What has driven performance in 2QFY09?
  • A small deposit base and limited reach were the main problems faced by Yes Bank in the past quarter and half year ended September 2009. Clocking a growth of 45% YoY in advances during the half year, the bank maintained its growth momentum in balance sheet size. The relatively higher proportion of low cost deposits (CASA grew by 75% YoY in 1HFY09) did not offer the bank enough liquidity to meet its funding needs. It thus had to hike the rates offered on fixed deposits by nearly 0.75% to 1.0 % in the past 6 months, thus shaving off its NIMs. The bank had to also raise Rs 2 bn of upper Tier II debt at higher cost. We have estimated Yes Bank’s FY09 NIM at 2.4%.

    Deposits falling short of requirement…
    (Rs m) 1QFY08 % of total 1QFY09 % of total Change
    Advances 75,160   115,150   53.2%
    C&IB 50,207 66.8% 65,636 57.0% 30.7%
    Business Banking 24,953 33.2% 47,212 41.0% 89.2%
    Retail - 0.0% 2,303 2.0%  
    Deposits 99,300   143,380   44.4%
    CASA 7,292 7.3% 12,761 8.9% 75.0%
    Term deposits 92,008 92.7% 130,619 91.1% 42.0%
    Credit deposit ratio 75.7%   80.3%    

  • The proportion of Yes Bank’s non-funded income shrunk in the last quarter due to the slowdown in growth of revenue from treasury and investment banking activities. The proportion of non interest income fell to 40% in 2QFY09 (45.4% of total income in 1QFY09, 51% in FY08). Notwithstanding the fact that the bank has set a target of maintaining its non-interest income at 48% of total income until FY10, we have estimated the same to come down to a tad below 40% in the next 3 years.

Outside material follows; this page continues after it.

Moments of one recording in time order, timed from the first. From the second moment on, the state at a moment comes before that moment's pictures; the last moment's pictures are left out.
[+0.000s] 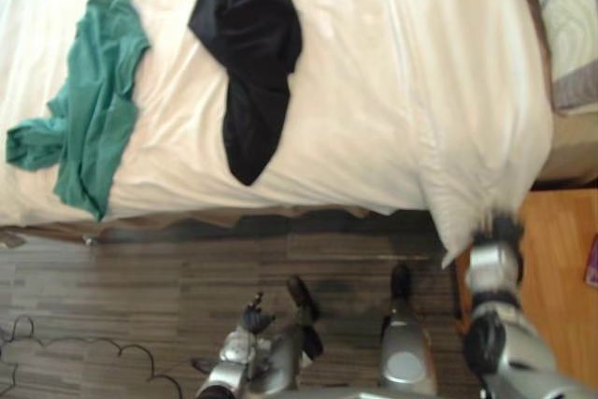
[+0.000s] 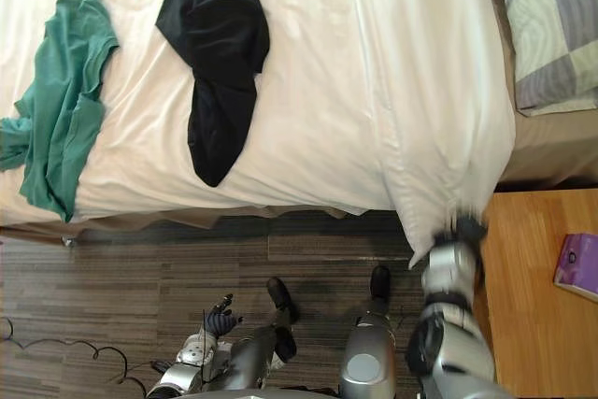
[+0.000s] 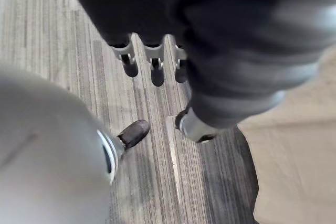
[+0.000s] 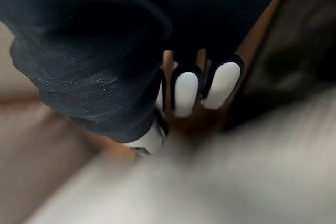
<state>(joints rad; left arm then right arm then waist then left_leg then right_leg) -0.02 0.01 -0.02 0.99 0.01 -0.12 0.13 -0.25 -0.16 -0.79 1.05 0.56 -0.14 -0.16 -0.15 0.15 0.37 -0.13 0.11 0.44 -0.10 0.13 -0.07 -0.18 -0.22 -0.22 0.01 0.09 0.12</state>
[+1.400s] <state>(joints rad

  • Despite trebling of its employee base and doubling of its branch franchise in the last 12 months, Yes Bank has managed to retain its cost to income ratio at 52% in 2QFY09. The bank sees this ratio sustaining at the current levels in FY09. Yes Bank has received additional licenses to open 16 new branches (101 operational currently) taking the total licensed network to 117 branches.

  • As the bank’s CAR stood comfortable at 14.3% in 2QFY09, we believe that the bank may not require equity dilution in the near term. We have thus revised our estimates for the bank by not considering the capital raising plans that the bank had earlier formalised for FY09.

What to expect?
At the current price of Rs 79, the stock is trading at 1.0 times our estimated FY11 adjusted book value. Yes Bank has failed to remain unscathed from the acute liquidity and margin pressure faced by the sector. The fall in fee income hedge and limited streams of cheap funding have also acted as a dampener. Further, as the continuous infusion of capital which had been consistently providing the bank enough float to survive the cost pressures has now dried up, Yes Bank will have to withstand the margin pressures in the near to medium term. Having said that, the adequate capital and good asset quality makes the bank relatively safer as compared to other smaller players in the sector.